Getting Started#

Choose A Path#

Use this table to pick the first workflow:

Goal

Use this path

Requires catalog config

Build a Cytomining Parquet warehouse from image files

export-cytomining / export_store_to_cytomining_warehouse

No

Validate profile schemas and join keys

validate-contract / validate_microscopy_profile_table

No

Publish canonical metadata to Iceberg tables

register, ingest, publish-chunks

Yes

Read canonical metadata from Iceberg and export to Parquet warehouse

export-cytomining-catalog

Yes

Install#

Base install:

pip install iceberg-bioimage

Optional integrations:

pip install 'iceberg-bioimage[duckdb]'
pip install 'iceberg-bioimage[ome-arrow]'

If you use uv, the equivalent is:

uv sync
uv sync --group duckdb
uv sync --group ome-arrow

Minimal Success Path (No Catalog)#

Create a Parquet warehouse directly from an image store:

iceberg-bioimage export-cytomining \
  --warehouse-root warehouse-root \
  data/experiment.zarr

Validate a profile table join contract:

iceberg-bioimage validate-contract data/profiles.parquet

Catalog-Backed Path#

Commands using --catalog require a configured PyIceberg catalog. For setup and examples, see Catalog Setup.

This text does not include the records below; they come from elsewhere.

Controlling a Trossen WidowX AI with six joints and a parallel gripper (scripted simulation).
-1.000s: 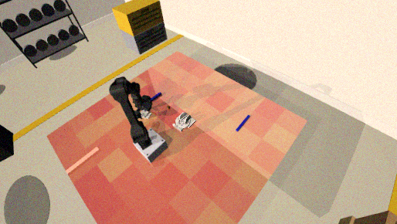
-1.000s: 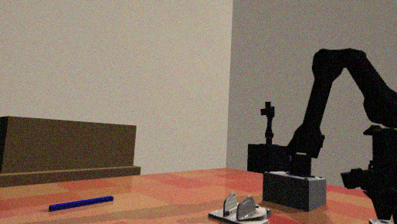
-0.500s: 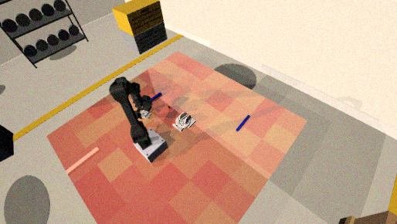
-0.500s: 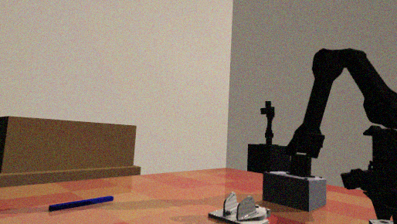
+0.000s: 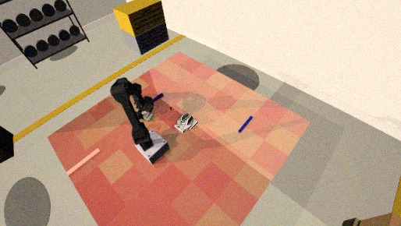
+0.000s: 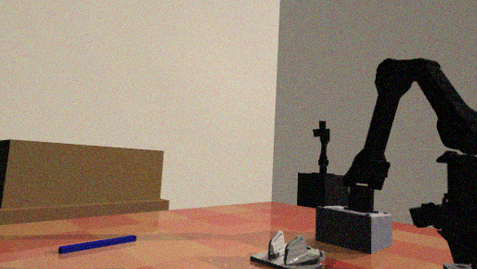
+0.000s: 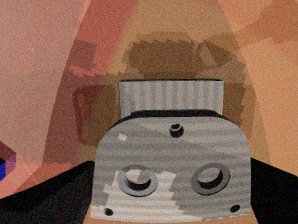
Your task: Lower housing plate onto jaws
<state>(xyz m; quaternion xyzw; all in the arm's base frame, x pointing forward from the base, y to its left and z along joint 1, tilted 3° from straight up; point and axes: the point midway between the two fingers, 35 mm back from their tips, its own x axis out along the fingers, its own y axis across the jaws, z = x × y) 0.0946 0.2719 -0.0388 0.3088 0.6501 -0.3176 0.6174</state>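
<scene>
Right now the white part is 1 cm ahead of my gripper tip and 1 cm to the right of it.
</scene>
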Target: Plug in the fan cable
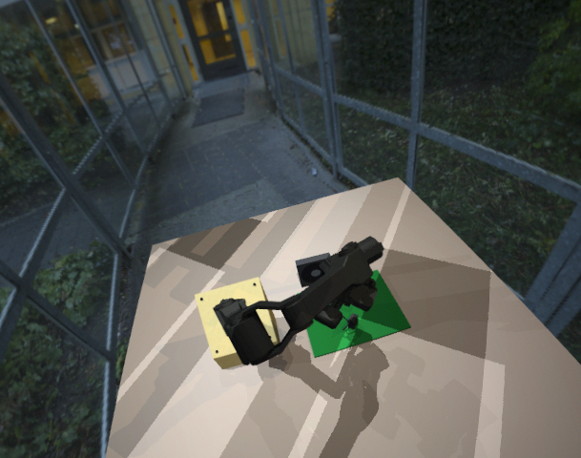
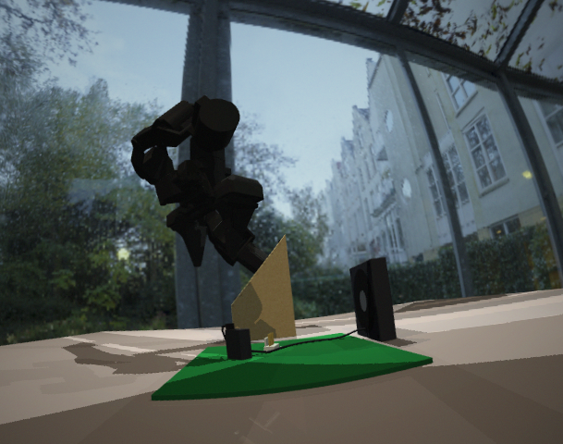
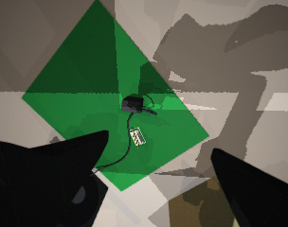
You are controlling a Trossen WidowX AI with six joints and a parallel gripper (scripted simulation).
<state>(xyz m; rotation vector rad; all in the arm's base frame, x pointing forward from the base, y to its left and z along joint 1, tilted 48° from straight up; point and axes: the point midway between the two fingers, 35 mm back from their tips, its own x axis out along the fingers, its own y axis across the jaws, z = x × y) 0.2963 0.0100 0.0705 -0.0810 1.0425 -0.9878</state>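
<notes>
Right now my gripper tip is 12 cm above the black plug, 3 cm to the right of it and 3 cm short of it. From my gripper tip the other things lie so: black fan: 23 cm to the left, 8 cm below, 6 cm behind; then green board: 15 cm below, 9 cm to the left, 3 cm ahead.
</notes>
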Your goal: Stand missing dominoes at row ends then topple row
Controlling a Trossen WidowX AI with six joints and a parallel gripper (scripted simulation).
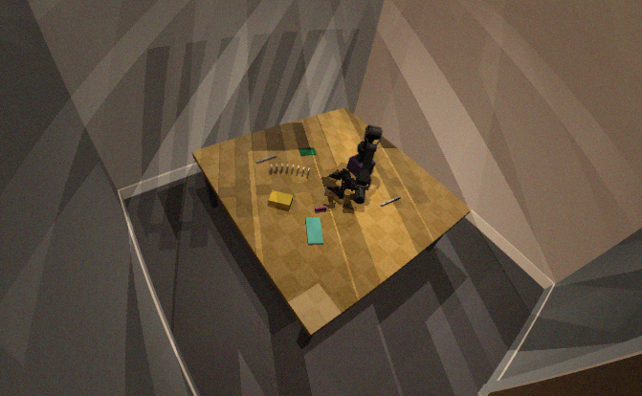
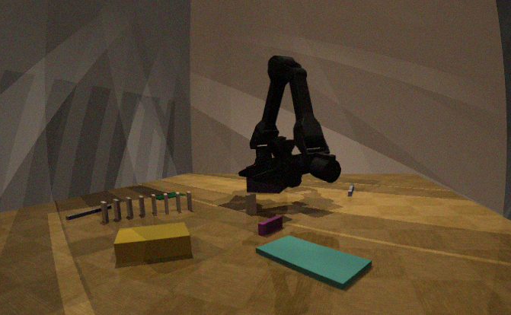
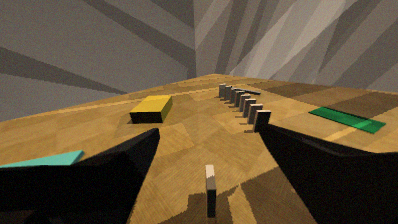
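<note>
My gripper tip is 11 cm short of the purple block, 8 cm to the right of it and 8 cm above it. The rest, counted from my gripper tip: flat teal slab 23 cm ahead, 16 cm to the left, 9 cm below; then green flat piece 16 cm behind, 34 cm to the right, 9 cm below; then yellow block 25 cm ahead, 9 cm to the right, 8 cm below.
</note>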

Recommended namespace for new projects:

  • bioimage.cytotable

The publishing/read helpers also support namespace fallback for existing layouts where tables already exist under bioimage.

Common Errors#

  • DuckDB helpers require the optional duckdb dependency group: install with pip install 'iceberg-bioimage[duckdb]' or uv sync --group duckdb.

  • Profiles do not satisfy the microscopy join contract: run iceberg-bioimage validate-contract ... and provide --profile-dataset-id when dataset_id is missing but implied.

  • Missing table: ... with catalog-backed joins/exports: confirm catalog name, namespace, and table names (image_assets, optional chunk_index).